* [Task statement]
Only one stretch of the records below should be repeated. It starts with the line containing "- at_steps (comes" and goes on through the line containing "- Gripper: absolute", exactly as written.

---+---

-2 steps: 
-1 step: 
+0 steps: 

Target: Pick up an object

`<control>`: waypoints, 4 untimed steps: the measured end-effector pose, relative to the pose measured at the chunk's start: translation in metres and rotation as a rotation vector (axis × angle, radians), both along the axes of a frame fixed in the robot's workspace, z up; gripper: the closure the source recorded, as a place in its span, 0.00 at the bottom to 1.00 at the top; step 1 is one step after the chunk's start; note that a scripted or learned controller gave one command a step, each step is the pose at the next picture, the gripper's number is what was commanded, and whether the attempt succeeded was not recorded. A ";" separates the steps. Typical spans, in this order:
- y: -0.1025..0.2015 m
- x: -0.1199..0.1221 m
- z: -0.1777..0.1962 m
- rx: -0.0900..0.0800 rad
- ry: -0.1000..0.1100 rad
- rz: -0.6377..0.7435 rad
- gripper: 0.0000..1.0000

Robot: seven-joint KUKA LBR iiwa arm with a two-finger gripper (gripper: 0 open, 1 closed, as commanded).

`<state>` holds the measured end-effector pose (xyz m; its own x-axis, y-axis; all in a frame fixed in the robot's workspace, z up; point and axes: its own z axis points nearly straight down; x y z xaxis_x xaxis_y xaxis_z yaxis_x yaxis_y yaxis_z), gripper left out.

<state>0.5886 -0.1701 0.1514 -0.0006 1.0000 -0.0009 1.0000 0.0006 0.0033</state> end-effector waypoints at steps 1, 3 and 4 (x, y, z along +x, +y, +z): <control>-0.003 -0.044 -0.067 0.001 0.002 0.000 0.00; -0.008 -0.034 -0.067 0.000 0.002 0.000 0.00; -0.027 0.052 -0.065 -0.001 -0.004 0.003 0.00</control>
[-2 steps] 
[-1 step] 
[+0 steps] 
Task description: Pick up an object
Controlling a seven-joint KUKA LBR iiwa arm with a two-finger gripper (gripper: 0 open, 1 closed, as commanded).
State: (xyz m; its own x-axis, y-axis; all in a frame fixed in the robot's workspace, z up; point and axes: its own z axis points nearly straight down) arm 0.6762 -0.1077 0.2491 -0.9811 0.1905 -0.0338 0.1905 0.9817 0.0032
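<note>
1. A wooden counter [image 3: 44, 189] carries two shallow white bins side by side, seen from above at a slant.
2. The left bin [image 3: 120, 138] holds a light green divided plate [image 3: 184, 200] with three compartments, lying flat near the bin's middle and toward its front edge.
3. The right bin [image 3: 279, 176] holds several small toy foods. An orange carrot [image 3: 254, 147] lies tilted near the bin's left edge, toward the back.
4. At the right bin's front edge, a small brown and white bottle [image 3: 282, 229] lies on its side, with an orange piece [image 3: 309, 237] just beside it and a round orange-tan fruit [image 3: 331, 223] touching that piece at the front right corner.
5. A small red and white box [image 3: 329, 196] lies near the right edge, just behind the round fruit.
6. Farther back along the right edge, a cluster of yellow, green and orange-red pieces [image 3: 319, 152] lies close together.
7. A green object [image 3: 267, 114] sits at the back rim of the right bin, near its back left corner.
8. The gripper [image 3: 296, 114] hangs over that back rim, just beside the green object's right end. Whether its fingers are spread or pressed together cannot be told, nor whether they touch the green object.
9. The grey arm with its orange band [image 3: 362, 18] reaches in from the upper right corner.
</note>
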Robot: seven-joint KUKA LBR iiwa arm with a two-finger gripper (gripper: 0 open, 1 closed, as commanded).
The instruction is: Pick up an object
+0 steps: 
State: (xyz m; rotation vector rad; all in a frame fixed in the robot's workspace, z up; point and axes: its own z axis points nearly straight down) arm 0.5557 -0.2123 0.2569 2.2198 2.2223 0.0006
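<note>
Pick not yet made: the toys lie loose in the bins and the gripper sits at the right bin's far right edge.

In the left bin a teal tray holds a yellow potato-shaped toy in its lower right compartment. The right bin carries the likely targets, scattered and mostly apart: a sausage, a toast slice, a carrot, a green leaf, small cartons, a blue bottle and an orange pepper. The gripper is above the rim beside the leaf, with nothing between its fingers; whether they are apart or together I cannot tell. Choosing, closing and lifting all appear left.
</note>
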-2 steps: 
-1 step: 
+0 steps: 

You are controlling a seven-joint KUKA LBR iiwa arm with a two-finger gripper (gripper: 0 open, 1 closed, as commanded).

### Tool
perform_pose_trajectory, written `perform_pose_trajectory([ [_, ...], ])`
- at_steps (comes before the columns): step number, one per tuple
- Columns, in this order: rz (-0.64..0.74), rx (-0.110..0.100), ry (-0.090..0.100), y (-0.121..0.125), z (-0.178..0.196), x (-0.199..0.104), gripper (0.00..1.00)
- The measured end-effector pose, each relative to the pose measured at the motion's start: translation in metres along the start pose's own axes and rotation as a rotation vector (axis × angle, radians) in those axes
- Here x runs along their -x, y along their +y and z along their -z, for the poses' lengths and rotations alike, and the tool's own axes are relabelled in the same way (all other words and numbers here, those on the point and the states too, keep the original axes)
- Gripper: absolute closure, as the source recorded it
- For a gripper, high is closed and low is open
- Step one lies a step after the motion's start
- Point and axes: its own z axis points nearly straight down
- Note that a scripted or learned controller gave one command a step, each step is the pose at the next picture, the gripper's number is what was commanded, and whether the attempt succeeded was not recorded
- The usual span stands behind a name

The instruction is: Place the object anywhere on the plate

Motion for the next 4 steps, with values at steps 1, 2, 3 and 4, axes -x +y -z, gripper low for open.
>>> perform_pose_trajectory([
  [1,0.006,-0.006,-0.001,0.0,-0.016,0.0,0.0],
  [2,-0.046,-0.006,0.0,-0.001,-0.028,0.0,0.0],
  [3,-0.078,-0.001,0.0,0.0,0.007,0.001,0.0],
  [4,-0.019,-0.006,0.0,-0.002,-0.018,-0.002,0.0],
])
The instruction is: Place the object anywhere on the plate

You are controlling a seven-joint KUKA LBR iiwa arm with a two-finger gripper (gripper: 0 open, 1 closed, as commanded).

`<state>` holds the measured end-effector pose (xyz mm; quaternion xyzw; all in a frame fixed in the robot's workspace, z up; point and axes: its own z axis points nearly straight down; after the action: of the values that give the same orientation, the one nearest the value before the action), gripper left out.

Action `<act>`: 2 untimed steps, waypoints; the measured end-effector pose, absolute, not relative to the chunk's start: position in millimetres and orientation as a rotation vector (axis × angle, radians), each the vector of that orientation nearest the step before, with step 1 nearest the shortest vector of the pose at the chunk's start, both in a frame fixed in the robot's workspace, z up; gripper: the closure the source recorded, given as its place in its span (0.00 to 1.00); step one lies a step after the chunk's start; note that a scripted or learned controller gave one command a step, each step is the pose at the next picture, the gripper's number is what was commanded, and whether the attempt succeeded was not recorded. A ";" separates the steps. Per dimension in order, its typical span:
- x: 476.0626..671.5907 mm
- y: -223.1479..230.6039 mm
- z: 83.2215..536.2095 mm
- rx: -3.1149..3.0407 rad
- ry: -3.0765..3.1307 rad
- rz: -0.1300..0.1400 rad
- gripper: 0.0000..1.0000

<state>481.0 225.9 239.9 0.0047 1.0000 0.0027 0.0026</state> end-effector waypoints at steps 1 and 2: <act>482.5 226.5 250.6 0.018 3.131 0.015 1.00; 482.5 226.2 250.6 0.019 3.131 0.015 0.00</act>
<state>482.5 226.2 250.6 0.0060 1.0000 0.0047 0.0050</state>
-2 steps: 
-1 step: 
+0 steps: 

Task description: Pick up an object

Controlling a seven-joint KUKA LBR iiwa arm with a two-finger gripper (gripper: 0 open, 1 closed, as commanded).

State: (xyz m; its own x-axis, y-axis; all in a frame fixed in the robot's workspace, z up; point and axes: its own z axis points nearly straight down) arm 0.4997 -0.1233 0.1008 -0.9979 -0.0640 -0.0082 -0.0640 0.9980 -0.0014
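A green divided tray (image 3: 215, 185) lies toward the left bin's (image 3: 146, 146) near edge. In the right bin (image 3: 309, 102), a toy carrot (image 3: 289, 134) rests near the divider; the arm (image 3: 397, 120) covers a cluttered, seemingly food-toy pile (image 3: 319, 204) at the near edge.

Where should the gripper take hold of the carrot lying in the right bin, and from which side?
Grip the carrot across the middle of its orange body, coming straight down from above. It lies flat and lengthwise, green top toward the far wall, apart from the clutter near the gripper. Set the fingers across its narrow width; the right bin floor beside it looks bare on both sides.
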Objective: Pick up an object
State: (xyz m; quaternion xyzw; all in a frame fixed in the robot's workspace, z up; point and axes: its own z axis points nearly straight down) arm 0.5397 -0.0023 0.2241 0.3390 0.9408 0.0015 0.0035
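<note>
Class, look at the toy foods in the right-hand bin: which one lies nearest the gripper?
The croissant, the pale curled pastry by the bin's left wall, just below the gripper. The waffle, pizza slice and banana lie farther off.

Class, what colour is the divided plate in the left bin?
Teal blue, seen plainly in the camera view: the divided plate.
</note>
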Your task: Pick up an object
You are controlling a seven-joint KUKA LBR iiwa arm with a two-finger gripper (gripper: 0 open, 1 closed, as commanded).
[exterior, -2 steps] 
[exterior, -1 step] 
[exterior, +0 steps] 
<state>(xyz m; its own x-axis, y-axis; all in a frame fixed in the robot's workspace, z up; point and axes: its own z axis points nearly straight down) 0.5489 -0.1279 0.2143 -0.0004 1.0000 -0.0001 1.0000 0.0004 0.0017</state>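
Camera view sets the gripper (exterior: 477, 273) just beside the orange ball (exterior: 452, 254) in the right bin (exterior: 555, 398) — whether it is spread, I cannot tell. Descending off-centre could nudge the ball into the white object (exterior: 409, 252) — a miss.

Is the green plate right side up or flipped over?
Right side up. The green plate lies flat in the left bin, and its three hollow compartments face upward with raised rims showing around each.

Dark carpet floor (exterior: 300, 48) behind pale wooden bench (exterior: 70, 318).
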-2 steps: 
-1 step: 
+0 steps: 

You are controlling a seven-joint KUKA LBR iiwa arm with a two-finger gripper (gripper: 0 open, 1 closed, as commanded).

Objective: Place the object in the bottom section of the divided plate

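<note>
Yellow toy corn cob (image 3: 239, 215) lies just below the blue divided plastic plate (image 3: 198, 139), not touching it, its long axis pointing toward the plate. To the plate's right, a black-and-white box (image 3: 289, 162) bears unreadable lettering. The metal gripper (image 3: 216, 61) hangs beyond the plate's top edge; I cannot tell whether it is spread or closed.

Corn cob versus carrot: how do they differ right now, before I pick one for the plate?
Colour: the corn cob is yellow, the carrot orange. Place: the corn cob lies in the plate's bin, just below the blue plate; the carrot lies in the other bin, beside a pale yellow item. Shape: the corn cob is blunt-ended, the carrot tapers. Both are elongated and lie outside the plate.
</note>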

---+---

* [Worked solution]
- at_steps (comes before the columns): step number, one per tuple
- Columns, in this order: rz (-0.64..0.74), rx (-0.110..0.100), ry (-0.090..0.100), y (-0.121..0.125), z (-0.178..0.196), x (-0.199..0.104), gripper (0.00..1.00)
- The measured end-effector pose, each relative to the pose measured at the motion's start: translation in metres along the start pose's own axes and rotation as a rotation vector (axis × angle, radians) in those axes
- Here x runs along their -x, y along their +y and z along their -z, for the poses' lengths and rotations alike, and the tool's own axes are relabelled in the same way (all other words and numbers here, those on the point and the states too, keep the original axes)
- Gripper: absolute closure, as the source recorded it

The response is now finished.